DATASET:
◆ ◆ ◆ ◆ ◆
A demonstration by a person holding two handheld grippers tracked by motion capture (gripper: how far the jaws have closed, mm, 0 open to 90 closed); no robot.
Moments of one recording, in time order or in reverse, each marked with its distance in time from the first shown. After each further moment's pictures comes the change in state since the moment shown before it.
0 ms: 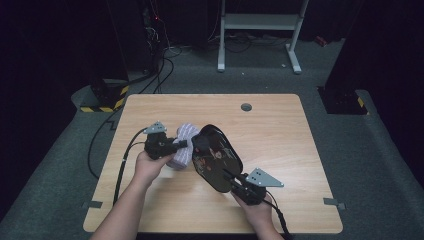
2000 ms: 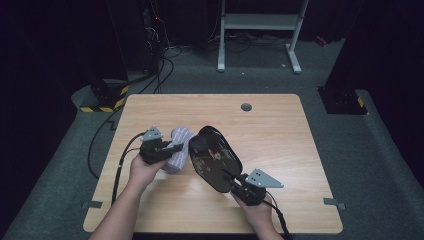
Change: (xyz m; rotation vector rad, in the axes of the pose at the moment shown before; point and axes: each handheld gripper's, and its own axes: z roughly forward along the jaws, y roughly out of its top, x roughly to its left) left arm -0.004 -0.013 -0.023 -0.056 0.103 0.090; right arm 0.002 0.000 0.000 0.001 0.006 -0.012
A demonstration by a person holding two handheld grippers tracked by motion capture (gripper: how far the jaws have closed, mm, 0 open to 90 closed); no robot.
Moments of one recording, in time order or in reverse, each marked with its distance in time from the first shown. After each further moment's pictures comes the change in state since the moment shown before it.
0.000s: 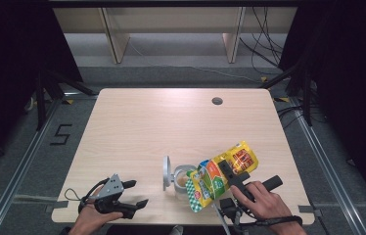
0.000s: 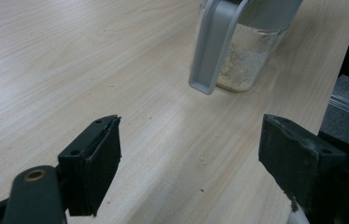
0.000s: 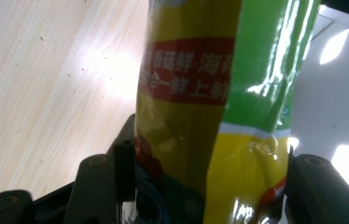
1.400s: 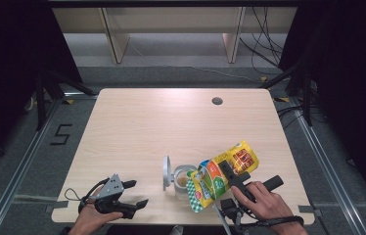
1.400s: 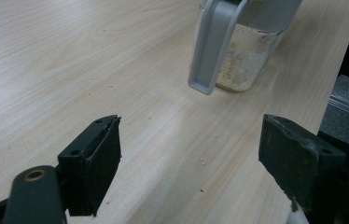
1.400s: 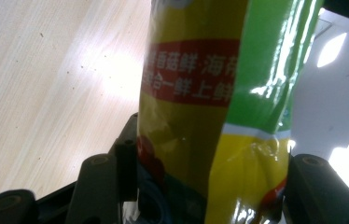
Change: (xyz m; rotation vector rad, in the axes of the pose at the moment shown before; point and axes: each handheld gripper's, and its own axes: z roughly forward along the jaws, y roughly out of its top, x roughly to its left) left arm 0.000 0.000 0.000 0.000 -0.002 -0.002; right arm 0.001 -0.001 -0.002 0.001 -0.004 -0.015
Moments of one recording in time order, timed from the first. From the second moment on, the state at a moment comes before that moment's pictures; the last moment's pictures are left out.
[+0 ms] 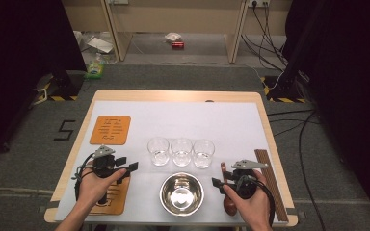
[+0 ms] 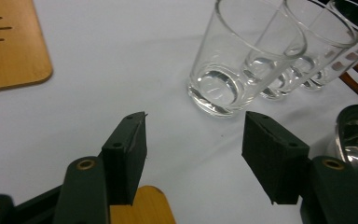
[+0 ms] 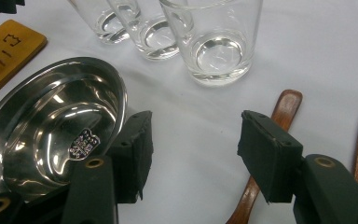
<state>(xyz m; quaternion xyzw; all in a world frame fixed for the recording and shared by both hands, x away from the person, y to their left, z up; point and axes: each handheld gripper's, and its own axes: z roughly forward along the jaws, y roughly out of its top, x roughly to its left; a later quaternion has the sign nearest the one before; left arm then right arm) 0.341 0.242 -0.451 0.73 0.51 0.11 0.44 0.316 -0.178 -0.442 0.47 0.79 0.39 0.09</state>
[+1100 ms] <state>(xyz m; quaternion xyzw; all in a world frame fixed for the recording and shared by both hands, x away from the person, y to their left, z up) 0.330 0.157 -0.461 0.79 0.44 0.03 0.43 0.316 -0.177 -0.442 0.47 0.79 0.39 0.09</state>
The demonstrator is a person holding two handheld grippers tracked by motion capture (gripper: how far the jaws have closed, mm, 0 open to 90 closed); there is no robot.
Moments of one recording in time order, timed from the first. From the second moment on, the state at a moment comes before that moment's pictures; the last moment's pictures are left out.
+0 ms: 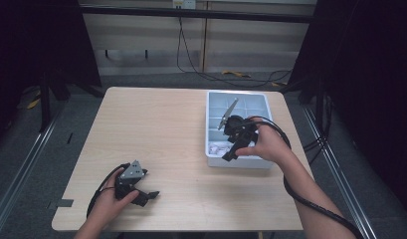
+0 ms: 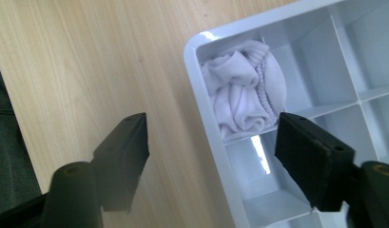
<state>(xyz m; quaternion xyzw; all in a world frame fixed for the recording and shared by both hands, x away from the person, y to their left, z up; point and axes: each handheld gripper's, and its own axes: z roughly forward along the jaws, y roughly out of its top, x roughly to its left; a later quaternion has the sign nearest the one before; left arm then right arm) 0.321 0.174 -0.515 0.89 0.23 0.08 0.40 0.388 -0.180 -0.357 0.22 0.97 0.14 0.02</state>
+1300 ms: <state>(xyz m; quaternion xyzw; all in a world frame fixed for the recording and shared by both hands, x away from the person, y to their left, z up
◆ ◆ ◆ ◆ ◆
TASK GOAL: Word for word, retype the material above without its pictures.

TASK RESULT:
A demonstration by a person holding two handheld grippers tracked by motion capture (gripper: how far the jaws have closed, mm, 0 open to 90 closed); no robot.
Moments of one recording, in time order or in reverse, each marked with its distance in time from the first shown. After each further moment's pictures comes the change in state since the moment shown before it.
0 ms: 
2000 ms: 
Change: (xyz m; rotation vector rad, in the axes of the pose at the moment shown before; point and axes: each handheld gripper's, and its own axes: z roughly forward along the jaws, y roughly out of its top, x roughly to its left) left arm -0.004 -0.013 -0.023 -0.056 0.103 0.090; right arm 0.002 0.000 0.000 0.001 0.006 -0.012
A demonstration by a person holding two handheld grippers tracked by motion capture (gripper: how far the jaws have closed, mm, 0 open to 90 closed); no robot.
Moments of one recording, in time order or in reverse, each marked with its distance in time from the first shown. After each further moment's pictures comes the change in state since the moment shown before it.
0.000s: 
0.000s: 
0.000s: 
1.400s: 
1.400s: 
1.400s: 
Change: (xyz m; rotation vector rad, in the axes of the pose at the moment shown before; point and axes: each handheld gripper's, and its own axes: z roughly forward along the jaws, y roughly out of its top, x roughly to its left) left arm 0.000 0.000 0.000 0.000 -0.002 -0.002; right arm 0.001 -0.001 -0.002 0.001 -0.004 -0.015
Moments of one recording in time order, timed from the first. From the second moment on, the state at a moment comes before that moment's pictures; the last moment's pictures are left out.
[+0 ms] 
[+0 ms] 
[+0 ms] 
<state>(xyz m; quaternion xyzw; all in a world frame fixed for the recording and shared by both hands, x away from the person, y to their left, z up; point and axes: each handheld gripper's, and its own axes: z roughly forward along the jaws, y roughly out of its top, x roughly to its left; a later quaternion has the sign nearest the one before; left arm then right arm) 0.341 0.242 -0.451 0.73 0.51 0.11 0.44 0.316 -0.178 -0.442 0.47 0.79 0.39 0.09</state>
[+1100 ms] <state>(xyz m; quaternion xyzw; all in a world frame fixed for the recording and shared by both hands, x away from the person, y to their left, z up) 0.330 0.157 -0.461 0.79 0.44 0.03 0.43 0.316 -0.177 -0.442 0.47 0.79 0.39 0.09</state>
The demonstrator is a person holding two handheld grippers tracked by motion capture (gripper: how far the jaws have closed, mm, 0 open to 90 closed); there is no robot.
Moments of one recording in time order, timed from the first. From the second moment on, the state at a moment comes before that moment's pictures; the last moment's pictures are left out.
+0 ms: 
+0 ms: 
<state>(xyz m; quaternion xyzw; all in a world frame fixed for the recording and shared by both hands, x away from the person, y to their left, z up; point and axes: each handheld gripper's, and its own axes: z roughly forward along the jaws, y roughly out of its top, x roughly to its left; a later quaternion has the sign nearest the one before; left arm then right arm) 0.321 0.174 -0.515 0.89 0.23 0.08 0.40 0.388 -0.180 -0.357 0.22 0.97 0.14 0.02</state>
+1300 ms: <state>(xyz m; quaternion xyzw; all in a world frame fixed for the recording and shared by both hands, x away from the person, y to their left, z up

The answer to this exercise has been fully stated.